Analytics: Finding hidden truths using partial and complete ensembles

In this context, an ensemble is defined as a connected set of transactions in support of an identifiable purpose.

The example below assumes that the transactions are financial in nature, and used in breach of AML laws.  Other applications of our methods span a variety of industries, including power grid operation, logistics, retail and social media.

A simple laundering scenario could be:

Person A wishes to pass money to person B, without alerting authorities.

B buys a property on the open market for $1M.
B holds the property for 2 years, then sells to A for $2M
A holds the property for 2 years, then sells to the market for $1M.

Clearly, the scenario can be rendered even more difficult to detect by the interposition of company failures, loans, SMSFs, favourable tenancies, etc..

If enforcement authorities suspect such a transaction, they can apply traditional investigative practices to unravel the sometimes quite complex ensemble, and identify the points of malfeasance.

Our work deals with the preceding step of identifying the ensembles, for subsequent alert to authorities.

As a guide to the scale of difficulty of uninformed detection, a national banking system processes millions of transactions per day, and an AML proscribed ensemble might span several years.  Thus, searching directly for any of the myriad potential scenarios is computationally infeasible.

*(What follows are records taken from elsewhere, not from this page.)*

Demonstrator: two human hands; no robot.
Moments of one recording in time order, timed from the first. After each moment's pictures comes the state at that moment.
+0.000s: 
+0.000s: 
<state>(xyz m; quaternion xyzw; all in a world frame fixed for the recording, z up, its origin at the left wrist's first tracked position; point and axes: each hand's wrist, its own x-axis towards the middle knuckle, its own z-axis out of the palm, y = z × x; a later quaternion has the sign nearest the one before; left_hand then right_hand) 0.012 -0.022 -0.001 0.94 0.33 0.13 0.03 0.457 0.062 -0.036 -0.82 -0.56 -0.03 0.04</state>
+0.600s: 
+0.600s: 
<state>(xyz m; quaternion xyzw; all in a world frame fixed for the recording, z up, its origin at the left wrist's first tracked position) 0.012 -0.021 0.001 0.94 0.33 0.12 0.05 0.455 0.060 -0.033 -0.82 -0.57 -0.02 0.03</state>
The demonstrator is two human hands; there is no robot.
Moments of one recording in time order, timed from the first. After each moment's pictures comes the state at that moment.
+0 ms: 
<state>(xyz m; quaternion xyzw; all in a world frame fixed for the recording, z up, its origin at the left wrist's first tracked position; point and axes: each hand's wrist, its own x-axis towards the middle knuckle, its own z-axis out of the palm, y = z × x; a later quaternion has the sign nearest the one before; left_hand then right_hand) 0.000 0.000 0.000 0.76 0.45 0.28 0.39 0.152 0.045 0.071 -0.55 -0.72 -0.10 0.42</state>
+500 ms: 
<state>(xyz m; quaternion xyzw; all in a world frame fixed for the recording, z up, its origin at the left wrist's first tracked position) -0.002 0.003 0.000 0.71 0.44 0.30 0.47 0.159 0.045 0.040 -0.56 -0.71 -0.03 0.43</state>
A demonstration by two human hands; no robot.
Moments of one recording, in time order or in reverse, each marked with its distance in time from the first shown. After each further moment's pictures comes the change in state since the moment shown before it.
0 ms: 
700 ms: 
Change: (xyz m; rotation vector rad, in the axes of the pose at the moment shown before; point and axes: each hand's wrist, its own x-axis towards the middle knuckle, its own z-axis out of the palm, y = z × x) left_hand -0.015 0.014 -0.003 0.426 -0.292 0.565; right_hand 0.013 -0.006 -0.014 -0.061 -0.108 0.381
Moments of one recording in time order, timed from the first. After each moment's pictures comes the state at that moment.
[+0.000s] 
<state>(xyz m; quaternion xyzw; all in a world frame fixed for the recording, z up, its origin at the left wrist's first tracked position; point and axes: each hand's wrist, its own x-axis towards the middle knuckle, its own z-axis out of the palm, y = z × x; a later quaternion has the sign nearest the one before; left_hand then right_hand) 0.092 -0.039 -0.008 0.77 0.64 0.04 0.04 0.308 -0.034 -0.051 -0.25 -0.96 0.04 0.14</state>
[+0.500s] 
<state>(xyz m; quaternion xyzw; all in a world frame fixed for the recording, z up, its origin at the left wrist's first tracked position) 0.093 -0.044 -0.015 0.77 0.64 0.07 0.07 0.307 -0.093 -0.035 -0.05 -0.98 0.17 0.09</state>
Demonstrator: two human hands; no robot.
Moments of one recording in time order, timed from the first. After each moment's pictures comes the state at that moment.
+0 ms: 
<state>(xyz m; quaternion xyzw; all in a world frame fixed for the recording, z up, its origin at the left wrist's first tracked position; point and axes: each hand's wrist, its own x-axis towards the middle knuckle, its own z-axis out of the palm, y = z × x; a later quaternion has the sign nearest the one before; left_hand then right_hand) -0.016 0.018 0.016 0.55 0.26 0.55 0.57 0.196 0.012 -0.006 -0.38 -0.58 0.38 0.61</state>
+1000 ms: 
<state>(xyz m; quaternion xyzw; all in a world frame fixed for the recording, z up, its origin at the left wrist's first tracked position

Some progress has been made in detecting singular events which lie outside the norms for their class of participants – sudden increases in discretionary spending, etc, but, again, these feed into an already overloaded system of follow-up audits.

We define a novel method for ensemble detection, based on existing techniques for function optimisation over a metric space in which we define a new, rather unorthodox algebra.

By this method, we shift the problem of brute-force detection, followed by uninformed manual audits, to the dual challenges of specifying an algebra that embodies the conditions we seek, and detecting local optima (for which we have selected simulated annealing as our initial basis, due to its robustness, and suitability in a highly dimensioned, sparsely populated space).

This leverages the fact that optimisation techniques are mature, highly efficient processes, whereas graph theoretic search algorithms are, by comparison, still naive.